WORK REQUEST: Go through the entries below line by line and tally those holding "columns"; write only the tally.
***** DATA FOR REVIEW *****
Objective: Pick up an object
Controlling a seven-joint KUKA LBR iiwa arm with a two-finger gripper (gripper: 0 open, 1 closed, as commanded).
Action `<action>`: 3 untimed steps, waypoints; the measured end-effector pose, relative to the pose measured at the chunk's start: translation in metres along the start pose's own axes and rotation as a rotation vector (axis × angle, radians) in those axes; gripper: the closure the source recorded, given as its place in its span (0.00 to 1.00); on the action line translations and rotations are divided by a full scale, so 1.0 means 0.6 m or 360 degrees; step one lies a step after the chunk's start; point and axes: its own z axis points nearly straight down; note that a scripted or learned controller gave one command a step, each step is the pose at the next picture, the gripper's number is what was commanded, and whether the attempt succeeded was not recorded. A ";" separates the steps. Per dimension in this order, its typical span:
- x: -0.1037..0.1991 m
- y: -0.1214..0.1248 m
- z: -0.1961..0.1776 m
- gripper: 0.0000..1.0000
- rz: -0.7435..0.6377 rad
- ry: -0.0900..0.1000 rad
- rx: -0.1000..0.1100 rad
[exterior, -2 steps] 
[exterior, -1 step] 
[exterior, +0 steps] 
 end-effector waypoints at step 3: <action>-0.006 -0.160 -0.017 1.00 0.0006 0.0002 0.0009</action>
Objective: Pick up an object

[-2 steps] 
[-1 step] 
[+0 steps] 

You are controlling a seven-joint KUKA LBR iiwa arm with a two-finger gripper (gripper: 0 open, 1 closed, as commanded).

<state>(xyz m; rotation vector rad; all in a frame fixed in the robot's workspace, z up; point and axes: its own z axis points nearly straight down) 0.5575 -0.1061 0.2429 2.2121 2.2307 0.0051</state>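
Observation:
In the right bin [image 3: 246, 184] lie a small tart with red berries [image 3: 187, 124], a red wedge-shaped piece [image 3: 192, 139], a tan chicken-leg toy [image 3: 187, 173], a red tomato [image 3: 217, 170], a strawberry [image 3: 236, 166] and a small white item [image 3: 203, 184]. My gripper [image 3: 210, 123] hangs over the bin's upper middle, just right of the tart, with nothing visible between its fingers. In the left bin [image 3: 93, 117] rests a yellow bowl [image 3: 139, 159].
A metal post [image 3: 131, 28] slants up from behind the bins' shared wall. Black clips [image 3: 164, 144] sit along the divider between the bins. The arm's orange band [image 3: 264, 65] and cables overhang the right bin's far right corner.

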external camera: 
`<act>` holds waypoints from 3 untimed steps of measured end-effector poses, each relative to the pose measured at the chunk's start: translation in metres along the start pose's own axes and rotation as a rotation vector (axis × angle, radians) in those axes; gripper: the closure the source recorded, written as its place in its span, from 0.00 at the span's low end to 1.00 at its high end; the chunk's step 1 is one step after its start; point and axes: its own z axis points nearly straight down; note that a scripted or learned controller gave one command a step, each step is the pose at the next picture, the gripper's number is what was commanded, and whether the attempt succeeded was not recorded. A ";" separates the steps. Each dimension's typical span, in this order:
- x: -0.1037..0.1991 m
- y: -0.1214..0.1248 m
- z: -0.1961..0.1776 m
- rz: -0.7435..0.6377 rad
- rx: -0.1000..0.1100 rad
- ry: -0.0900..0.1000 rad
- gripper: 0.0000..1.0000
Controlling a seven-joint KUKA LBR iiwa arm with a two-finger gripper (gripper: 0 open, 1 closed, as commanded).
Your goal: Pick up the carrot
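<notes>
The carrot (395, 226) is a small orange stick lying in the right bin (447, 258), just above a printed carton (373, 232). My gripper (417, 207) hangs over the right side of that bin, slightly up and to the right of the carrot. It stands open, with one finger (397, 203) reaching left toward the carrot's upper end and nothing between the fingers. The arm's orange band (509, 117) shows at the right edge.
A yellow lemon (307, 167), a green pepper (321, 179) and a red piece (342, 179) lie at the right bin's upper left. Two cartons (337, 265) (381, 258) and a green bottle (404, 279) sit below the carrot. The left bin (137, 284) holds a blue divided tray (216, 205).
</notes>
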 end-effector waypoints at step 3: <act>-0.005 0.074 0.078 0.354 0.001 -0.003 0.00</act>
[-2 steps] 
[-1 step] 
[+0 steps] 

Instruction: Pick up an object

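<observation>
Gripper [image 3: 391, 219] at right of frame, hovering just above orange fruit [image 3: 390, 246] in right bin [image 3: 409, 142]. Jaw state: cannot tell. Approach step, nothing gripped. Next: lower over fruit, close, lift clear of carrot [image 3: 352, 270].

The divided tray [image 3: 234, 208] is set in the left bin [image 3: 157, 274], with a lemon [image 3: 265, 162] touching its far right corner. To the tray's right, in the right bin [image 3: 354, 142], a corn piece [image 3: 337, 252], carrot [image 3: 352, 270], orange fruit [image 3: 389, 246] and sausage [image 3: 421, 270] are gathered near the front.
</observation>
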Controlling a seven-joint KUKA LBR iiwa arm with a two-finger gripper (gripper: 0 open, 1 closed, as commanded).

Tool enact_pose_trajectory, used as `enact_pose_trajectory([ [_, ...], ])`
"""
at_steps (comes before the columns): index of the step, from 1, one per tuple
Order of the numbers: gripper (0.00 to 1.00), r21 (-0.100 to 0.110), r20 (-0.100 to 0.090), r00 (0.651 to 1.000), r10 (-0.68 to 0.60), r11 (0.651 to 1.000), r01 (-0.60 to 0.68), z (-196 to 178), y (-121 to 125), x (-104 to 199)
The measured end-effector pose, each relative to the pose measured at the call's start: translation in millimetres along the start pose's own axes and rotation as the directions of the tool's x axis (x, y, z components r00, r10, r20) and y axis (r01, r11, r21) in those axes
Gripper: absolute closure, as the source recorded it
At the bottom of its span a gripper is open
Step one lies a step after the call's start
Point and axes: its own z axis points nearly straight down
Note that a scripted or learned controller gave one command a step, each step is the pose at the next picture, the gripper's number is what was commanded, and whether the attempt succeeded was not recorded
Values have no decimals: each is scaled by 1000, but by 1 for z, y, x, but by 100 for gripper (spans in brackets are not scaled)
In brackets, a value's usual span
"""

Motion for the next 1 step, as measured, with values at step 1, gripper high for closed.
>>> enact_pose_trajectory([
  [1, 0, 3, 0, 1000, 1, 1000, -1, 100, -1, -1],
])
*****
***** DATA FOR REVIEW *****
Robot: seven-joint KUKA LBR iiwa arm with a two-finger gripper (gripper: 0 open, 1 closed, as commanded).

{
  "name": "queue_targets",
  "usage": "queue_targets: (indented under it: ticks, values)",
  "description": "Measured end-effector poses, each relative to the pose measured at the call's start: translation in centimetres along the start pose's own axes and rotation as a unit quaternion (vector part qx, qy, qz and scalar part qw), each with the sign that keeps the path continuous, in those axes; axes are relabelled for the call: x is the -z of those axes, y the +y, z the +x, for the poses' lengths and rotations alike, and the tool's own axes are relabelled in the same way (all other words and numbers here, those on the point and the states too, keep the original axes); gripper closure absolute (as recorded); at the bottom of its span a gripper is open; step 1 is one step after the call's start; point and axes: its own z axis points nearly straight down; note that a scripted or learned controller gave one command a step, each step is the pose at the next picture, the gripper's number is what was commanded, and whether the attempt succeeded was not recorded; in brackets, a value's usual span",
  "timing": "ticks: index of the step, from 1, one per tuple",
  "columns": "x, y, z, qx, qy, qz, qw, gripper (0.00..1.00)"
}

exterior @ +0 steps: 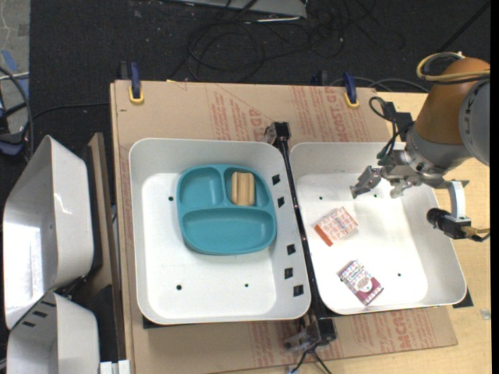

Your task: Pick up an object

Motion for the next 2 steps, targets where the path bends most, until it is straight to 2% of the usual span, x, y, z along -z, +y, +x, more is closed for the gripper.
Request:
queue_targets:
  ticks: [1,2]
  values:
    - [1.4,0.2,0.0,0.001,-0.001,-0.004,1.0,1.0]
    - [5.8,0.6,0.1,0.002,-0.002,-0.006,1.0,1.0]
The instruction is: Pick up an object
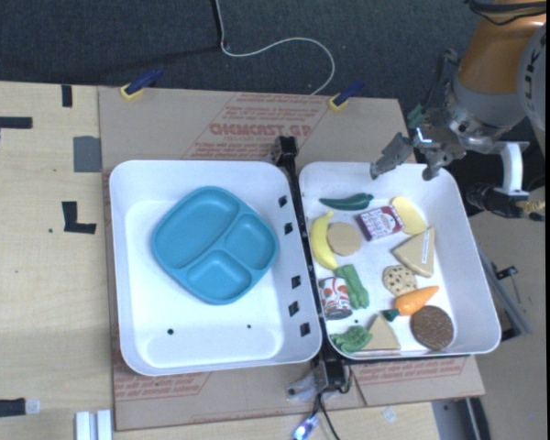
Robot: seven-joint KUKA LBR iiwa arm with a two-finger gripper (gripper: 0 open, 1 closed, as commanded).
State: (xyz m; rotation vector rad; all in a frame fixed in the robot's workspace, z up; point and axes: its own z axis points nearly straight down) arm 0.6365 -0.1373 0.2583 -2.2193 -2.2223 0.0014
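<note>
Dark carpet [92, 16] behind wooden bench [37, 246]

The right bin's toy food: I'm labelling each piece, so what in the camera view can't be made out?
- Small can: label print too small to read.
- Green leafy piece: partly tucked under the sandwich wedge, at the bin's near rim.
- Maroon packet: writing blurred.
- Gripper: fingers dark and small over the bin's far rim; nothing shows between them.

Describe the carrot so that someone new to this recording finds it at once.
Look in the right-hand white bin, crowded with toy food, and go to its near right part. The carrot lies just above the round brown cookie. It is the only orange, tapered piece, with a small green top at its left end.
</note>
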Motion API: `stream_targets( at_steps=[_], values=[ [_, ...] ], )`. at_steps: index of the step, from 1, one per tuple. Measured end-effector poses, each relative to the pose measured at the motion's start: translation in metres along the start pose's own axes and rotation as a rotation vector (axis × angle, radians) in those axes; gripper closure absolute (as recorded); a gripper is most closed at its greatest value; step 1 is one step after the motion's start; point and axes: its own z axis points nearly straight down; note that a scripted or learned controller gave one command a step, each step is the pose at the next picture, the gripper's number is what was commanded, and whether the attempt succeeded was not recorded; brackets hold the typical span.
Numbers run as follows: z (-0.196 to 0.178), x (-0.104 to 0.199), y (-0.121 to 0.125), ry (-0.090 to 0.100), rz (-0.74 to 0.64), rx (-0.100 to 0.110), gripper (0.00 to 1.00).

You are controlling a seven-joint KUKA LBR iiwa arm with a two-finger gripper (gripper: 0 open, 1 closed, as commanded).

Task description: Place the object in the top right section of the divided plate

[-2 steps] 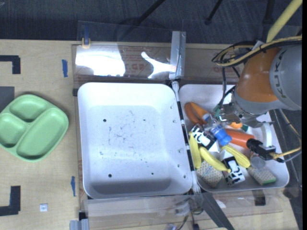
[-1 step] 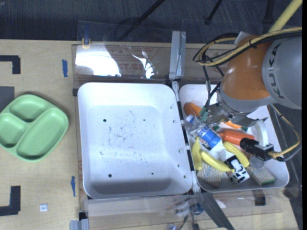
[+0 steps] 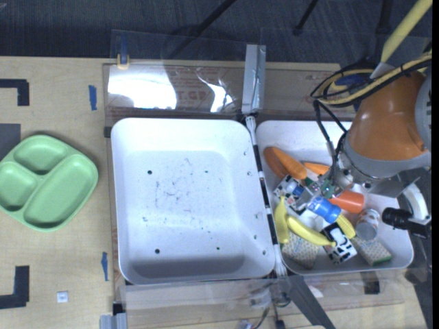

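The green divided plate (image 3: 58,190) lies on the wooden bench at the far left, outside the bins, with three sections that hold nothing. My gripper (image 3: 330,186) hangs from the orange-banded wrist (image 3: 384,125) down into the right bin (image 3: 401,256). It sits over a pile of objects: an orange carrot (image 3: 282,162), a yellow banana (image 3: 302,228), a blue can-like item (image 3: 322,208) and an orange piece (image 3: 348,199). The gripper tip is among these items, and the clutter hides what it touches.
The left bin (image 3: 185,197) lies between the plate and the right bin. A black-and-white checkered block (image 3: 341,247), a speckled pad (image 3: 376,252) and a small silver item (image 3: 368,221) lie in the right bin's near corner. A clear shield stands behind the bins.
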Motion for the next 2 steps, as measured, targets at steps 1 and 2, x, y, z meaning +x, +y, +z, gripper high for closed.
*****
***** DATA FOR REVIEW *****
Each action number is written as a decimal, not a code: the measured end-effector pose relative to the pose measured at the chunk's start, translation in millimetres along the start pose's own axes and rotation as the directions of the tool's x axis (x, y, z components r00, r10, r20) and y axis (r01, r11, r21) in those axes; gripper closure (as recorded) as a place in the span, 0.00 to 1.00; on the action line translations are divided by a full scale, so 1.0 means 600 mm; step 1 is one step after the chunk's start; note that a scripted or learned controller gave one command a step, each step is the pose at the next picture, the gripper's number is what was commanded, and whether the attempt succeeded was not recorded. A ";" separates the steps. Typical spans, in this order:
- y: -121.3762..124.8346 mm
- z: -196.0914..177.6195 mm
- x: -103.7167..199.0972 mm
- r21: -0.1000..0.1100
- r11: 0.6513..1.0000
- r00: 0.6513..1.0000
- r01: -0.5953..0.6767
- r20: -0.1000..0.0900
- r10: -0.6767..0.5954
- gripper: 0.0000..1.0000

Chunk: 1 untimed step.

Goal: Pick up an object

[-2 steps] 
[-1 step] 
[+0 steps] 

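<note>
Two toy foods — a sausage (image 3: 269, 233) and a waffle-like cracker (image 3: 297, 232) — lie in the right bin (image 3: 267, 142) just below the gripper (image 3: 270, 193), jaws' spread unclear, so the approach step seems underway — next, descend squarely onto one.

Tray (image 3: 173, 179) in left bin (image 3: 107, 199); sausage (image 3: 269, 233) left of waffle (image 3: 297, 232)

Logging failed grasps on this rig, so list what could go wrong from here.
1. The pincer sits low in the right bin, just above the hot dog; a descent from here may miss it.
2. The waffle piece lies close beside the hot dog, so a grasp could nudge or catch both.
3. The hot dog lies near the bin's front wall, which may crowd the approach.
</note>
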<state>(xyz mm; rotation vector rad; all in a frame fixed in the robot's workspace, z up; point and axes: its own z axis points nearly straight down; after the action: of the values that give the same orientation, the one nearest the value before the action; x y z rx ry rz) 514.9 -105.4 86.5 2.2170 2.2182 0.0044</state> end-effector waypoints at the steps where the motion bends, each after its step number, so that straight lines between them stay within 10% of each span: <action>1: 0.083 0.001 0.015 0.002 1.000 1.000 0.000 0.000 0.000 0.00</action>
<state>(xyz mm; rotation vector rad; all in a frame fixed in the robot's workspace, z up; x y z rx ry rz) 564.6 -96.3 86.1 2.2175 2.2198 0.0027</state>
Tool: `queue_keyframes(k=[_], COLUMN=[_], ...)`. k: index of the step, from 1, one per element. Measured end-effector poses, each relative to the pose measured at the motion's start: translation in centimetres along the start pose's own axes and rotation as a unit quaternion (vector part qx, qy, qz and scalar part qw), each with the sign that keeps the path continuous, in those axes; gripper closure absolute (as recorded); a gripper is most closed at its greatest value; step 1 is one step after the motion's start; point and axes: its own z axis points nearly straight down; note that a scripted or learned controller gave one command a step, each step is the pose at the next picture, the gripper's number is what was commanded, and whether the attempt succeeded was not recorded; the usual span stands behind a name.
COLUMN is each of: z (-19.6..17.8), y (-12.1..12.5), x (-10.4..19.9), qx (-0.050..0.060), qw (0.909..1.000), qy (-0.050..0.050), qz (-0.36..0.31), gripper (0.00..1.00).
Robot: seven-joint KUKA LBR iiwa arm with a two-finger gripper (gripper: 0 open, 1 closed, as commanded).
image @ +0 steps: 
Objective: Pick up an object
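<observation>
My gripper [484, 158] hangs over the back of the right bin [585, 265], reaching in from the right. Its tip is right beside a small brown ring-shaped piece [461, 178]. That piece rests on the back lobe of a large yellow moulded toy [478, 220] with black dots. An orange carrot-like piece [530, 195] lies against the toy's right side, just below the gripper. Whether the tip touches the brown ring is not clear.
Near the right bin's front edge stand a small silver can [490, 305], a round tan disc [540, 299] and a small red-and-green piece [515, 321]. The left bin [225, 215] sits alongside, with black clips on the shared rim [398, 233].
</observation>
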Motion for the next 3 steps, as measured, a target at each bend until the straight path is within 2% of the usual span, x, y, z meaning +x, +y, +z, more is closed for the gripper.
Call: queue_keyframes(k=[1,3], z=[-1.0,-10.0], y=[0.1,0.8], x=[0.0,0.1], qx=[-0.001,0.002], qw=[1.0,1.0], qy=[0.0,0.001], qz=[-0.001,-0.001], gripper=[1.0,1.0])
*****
RESULT FOR THIS EXERCISE: 2